EDIT [9/12/2014] by curiosity, I checked if the hashes are uniformly distributed :
$ for i in {1..10000}; do python3.4 -c 'print("".join(set("ABCDE")))'; done > python3_set_iteration_abcde_10000
$ csvstat -H python3_set_iteration_abcde_10000
Unique values: 120
5 most frequent values:
ABCDE: 317
EABCD: 195
BCDEA: 192
BACDE: 192
CDEAB: 165
Conclusion : all 120 possible ordering are generated, but the "ABCDE" ordering appears twice as often as any other.
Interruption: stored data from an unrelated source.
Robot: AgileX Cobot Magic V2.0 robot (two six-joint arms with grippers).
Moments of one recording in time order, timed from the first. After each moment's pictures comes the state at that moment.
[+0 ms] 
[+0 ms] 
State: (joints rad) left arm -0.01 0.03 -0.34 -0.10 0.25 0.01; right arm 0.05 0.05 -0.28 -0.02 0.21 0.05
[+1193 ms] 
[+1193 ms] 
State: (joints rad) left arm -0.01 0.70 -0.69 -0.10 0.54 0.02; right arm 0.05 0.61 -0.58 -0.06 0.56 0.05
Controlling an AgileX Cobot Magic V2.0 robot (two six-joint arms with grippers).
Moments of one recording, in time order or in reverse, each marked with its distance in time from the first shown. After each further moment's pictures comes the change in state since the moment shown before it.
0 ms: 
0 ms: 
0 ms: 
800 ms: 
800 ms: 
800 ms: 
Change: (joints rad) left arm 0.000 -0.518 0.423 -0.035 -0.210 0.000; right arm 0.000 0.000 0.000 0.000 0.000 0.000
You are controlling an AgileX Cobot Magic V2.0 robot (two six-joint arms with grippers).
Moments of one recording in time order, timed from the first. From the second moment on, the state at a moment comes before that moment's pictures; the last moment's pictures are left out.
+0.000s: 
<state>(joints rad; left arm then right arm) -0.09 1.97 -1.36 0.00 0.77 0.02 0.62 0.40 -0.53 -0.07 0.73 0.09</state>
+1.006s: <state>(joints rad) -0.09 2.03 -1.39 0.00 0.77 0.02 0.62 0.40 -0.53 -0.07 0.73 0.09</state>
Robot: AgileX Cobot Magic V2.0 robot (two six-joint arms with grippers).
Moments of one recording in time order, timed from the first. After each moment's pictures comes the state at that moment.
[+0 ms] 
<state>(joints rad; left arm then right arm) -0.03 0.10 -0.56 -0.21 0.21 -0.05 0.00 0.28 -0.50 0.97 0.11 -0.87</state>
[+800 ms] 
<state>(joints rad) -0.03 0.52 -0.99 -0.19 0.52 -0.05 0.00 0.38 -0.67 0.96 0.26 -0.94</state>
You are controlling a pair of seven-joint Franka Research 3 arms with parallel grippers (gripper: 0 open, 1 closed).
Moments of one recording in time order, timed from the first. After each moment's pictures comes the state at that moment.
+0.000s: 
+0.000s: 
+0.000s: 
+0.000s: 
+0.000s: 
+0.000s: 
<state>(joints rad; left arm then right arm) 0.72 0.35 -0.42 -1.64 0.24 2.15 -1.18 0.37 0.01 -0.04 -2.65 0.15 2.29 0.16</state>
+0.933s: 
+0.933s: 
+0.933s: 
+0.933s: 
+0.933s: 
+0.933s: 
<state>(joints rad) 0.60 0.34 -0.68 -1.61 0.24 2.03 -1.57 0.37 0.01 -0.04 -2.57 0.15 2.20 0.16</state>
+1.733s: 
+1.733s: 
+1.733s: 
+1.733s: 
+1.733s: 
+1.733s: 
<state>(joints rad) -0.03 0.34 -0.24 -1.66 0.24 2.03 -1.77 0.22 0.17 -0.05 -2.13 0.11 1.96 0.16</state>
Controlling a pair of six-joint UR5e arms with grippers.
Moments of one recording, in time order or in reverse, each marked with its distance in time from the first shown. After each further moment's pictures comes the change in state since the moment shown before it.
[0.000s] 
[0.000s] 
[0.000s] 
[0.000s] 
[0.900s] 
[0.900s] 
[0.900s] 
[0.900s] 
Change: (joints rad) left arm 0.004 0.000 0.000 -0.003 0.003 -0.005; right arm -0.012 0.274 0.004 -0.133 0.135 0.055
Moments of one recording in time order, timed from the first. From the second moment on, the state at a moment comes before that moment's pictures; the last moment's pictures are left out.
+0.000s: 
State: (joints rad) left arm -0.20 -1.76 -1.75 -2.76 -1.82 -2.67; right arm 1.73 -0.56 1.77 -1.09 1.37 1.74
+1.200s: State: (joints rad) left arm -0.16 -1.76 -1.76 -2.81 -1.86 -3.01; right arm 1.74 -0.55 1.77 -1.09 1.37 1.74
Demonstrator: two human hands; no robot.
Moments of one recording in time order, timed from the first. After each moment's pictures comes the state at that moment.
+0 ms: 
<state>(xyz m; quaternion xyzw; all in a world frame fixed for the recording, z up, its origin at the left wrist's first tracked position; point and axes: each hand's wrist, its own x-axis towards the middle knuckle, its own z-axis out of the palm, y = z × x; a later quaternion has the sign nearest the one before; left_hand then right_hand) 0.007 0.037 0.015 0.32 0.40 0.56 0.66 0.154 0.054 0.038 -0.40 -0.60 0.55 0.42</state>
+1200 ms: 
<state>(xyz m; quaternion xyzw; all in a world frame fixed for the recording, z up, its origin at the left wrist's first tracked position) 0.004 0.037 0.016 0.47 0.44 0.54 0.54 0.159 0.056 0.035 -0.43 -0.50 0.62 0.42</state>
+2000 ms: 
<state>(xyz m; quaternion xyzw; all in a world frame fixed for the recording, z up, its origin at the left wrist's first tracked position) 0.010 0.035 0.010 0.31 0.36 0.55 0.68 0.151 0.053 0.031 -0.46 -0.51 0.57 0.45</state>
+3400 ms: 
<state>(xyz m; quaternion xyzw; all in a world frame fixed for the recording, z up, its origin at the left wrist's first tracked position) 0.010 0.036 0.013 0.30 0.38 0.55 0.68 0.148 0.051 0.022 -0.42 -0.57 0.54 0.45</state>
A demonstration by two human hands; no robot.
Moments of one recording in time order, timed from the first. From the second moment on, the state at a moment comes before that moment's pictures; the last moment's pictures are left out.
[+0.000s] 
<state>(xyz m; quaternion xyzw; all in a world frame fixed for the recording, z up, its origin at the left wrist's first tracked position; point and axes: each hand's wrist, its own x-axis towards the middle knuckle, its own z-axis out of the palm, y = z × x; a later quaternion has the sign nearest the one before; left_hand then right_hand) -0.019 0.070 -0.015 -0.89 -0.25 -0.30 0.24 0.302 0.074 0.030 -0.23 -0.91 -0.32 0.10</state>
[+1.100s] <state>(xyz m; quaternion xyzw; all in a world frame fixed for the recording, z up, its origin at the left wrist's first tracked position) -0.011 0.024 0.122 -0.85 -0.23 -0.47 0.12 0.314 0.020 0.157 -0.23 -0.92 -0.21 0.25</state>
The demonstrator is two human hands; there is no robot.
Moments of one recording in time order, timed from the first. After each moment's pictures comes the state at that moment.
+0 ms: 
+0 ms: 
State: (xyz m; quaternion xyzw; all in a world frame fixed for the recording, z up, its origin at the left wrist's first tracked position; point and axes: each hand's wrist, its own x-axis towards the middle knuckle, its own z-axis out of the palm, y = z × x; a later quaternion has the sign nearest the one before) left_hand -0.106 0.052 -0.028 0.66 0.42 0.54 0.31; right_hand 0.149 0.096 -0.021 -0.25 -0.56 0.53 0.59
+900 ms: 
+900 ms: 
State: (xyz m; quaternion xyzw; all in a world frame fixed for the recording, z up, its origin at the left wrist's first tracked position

And finally a minimalist terminal visualization of the distribution, using ministat
and a perl one-liner to convert the "ABCDE" strings into integers :
$ perl -ne 'if(!exists($s{$_})) {$s{$_}=scalar keys %s} print "$s{$_}\n"' python3_set_iteration_abcde_10000 | ministat -H 0.05 -w 60
x <stdin>
+------------------------------------------------------------+
| x |
| x |
| x |
| x |
| x |
| x |
| x x |
| x x |
| xx x x |
| xx x x x x x |
| xx x x x x x x |
| xx x x x xxx x xx |
|xxx x x x x x xxxxx x xx x xx xx |
|xxx xx x x x x xxxxxxxx x xxxx xx x xx x x x |
|xxxxxx x x x x xxxxxxxxxxxx x xxxx xxxx x xxx x x xx |
|xxxxxxxxxxx xxx xxxxxxxxxxxx x xxxxx xxxxxxxxxx x xxxx |
|xxxxxxxxxxxxxxxxxxxxxxxxxxxxxx xxxxx xxxxxxxxxxx xxxx xxxx |
|xxxxxxxxxxxxxxxxxxxxxxxxxxxxxxxxxxxxxxxxxxxxxxxxxxxxxxxxxxxx|
|xxxxxxxxxxxxxxxxxxxxxxxxxxxxxxxxxxxxxxxxxxxxxxxxxxxxxxxxxxxx|
|xxxxxxxxxxxxxxxxxxxxxxxxxxxxxxxxxxxxxxxxxxxxxxxxxxxxxxxxxxxx|
|xxxxxxxxxxxxxxxxxxxxxxxxxxxxxxxxxxxxxxxxxxxxxxxxxxxxxxxxxxxx|
| |--------------M-A---------------| |
+------------------------------------------------------------+
N Min Max Median Avg Stddev
x 10000 0 119 53 55.4782 33.728675
(the graph is slightly skewed here because of the 60 characters width, but it follows the "x2 more frequent" initial observation if you use a 120 characters width)